►

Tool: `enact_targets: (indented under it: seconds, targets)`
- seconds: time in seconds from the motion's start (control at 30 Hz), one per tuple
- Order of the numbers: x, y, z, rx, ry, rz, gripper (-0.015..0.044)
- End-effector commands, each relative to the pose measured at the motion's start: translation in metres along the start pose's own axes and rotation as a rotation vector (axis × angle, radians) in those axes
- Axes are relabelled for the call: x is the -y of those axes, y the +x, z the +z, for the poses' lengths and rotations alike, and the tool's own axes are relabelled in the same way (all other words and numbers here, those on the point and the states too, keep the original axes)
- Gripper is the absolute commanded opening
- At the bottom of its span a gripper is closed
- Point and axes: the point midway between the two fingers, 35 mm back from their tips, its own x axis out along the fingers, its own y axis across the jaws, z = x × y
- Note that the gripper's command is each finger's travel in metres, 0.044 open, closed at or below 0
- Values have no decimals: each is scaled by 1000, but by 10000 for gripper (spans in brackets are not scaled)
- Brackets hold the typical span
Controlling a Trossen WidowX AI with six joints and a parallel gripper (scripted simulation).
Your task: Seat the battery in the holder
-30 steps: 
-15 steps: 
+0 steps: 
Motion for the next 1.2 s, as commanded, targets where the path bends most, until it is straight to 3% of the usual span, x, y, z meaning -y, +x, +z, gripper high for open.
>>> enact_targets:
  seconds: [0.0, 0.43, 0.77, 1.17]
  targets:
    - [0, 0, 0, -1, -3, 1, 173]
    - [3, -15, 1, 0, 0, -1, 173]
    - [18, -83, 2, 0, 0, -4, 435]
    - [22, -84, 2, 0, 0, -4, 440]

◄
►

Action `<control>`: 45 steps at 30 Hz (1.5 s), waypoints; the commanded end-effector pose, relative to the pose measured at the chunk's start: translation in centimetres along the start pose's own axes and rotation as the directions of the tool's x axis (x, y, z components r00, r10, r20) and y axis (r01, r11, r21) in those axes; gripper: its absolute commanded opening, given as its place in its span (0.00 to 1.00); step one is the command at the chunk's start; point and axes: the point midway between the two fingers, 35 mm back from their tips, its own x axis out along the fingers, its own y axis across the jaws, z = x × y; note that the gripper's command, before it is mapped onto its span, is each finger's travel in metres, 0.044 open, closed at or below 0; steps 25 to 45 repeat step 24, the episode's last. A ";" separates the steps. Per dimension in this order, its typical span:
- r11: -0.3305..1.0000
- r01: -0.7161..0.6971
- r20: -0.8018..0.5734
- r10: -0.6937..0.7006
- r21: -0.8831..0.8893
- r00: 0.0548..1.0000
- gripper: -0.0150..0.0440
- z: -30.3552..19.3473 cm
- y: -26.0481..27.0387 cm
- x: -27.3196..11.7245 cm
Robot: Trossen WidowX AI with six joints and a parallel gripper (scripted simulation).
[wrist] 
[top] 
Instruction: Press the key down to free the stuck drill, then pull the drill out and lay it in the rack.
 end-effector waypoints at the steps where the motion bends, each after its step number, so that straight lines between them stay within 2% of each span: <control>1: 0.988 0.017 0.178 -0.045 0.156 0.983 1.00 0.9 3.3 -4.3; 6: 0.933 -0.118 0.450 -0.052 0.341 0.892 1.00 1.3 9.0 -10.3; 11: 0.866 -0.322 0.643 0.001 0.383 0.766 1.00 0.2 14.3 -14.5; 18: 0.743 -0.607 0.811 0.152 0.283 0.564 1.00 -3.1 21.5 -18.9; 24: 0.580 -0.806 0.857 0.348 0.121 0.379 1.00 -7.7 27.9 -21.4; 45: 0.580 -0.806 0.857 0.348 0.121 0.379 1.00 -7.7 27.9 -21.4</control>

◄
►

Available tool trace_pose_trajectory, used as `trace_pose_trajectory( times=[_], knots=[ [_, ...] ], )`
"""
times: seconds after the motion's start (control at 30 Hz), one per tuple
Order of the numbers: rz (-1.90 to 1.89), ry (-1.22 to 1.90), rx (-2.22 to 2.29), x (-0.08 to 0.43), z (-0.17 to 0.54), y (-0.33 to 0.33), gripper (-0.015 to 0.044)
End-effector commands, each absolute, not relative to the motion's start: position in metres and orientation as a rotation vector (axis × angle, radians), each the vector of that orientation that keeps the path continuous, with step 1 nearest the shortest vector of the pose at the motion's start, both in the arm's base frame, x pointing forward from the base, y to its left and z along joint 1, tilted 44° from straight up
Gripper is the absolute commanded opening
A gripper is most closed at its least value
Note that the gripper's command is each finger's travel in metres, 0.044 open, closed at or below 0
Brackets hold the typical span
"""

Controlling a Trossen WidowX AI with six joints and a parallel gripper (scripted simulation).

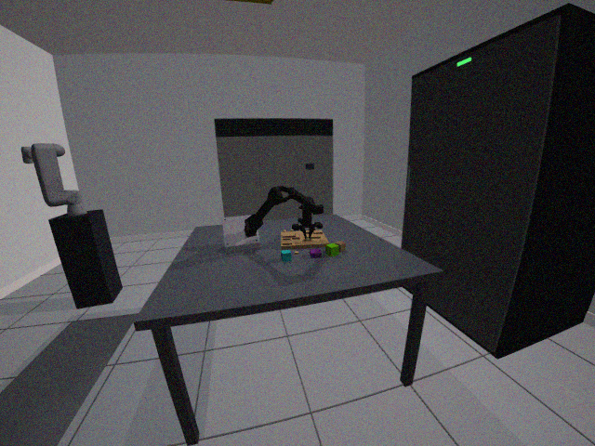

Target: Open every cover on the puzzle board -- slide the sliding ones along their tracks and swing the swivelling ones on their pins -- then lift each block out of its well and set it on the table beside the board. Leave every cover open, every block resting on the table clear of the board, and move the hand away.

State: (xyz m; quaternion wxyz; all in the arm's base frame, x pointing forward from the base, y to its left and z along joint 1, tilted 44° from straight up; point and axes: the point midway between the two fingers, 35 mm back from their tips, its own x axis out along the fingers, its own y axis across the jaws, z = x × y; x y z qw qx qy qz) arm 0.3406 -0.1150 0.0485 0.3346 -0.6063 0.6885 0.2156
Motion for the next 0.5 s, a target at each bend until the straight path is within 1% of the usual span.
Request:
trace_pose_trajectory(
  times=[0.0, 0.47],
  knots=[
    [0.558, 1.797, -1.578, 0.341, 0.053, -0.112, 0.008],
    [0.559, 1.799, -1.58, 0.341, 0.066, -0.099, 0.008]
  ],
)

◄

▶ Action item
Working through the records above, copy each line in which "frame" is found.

▶ Exercise output
End-effector commands, each absolute, not relative to the motion's start: position in metres and orientation as a rotation vector (axis × angle, radians), each the vector of that orientation that keeps the path continuous, with step 1 nearest the shortest vector of the pose at the motion's start, both in the arm's base frame, x pointing forward from the base, y to its left and z along joint 1, tilted 44° from straight up
State: (xyz m; quaternion wxyz; all in the arm's base frame, x pointing forward from the base, y to its left and z along joint 1, tilted 44° from straight up; point and axes: the point midway between the two fingers, 35 mm back from their tips, its own x axis out along the fingers, its own y axis across the jaws, z = x × y; x y z qw qx qy qz) arm 0.3406 -0.1150 0.0485 0.3346 -0.6063 0.6885 0.2156

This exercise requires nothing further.